The National Driver Offender Retraining Scheme originated from a recommendation made by Dr Peter North (Sir Peter North) in his Road Traffic Law Review of 1988. (
Dr Peter North worked for Department for Transport.)
NDORS, the scheme is not a private company. However, until April 2016 there was a private company NDORS Ltd that provided business support and administered the financial arrangements regarding the collection and distribution of the central cost recovery charge. NDORS Ltd was a not-for-profit company. From April 2016, NDORS, the scheme has been operated by UKROEd Ltd, a private not-for-profit company, which is operating the scheme on behalf of the Road Safety Trust for the UK Police Forces. For more information about the trust please visit:
https://roadsafetytrust.org.uk/about-us
ACPO agreed that it could support forces by offering a suite of national course and at the same time recover the police costs (cost recovery only) of administering the process from detection to course completion from the offender in a similar vein to other restorative justice initiatives.

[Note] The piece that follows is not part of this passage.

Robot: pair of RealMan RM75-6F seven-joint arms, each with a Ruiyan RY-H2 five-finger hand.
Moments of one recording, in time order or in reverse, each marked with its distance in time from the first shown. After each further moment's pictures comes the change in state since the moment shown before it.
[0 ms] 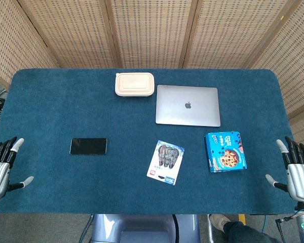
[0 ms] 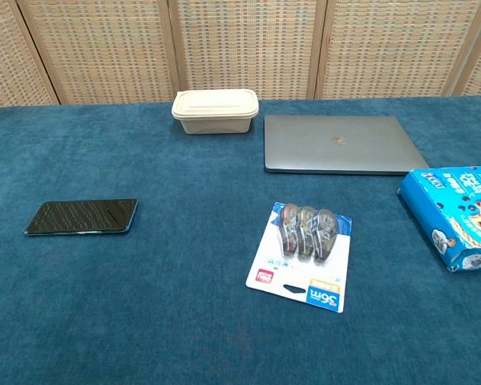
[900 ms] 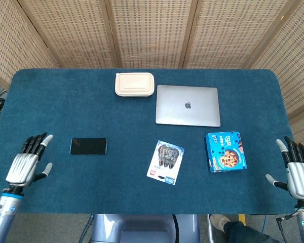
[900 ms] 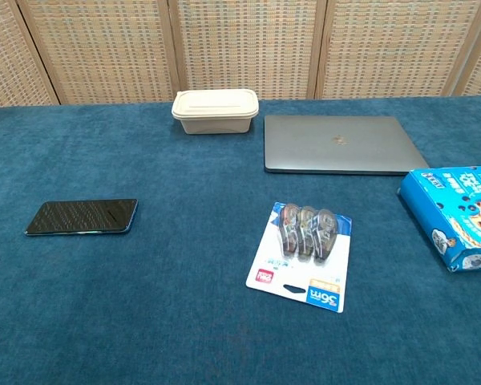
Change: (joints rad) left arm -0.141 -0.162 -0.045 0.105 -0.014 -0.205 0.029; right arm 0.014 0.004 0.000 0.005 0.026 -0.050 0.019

The scheme financial model is designed to provide police with central cost recovery only. The enforcement costs of collecting evidence, serving forms and fixed penalties with the offer of a course, organising courses, monitoring attendance and finalising the evidence on successful attendance costs an average £45. Each offender attending a course contributes £45 to the force initiating their offer. UKROEd receives £4 to run the overall scheme. In total the offender pays £49 to the Police and UKROEd.
The money is divided up into:
- Paying for the cost of the course to the course provider.
- Restoring the costs of processing the offender from detection to disposal of the case to the police force.
- A contribution towards the national database.
- A contribution towards the administrative and business support arrangements for the national regime.
- A contribution towards course development, evaluation, monitoring, and research.
- Any additional funds are given to the Road Safety Trust.
The first Speed Awareness Courses started to emerge as local courses in various parts of the country in early 2006. They were very limited and diverse, with little research behind them.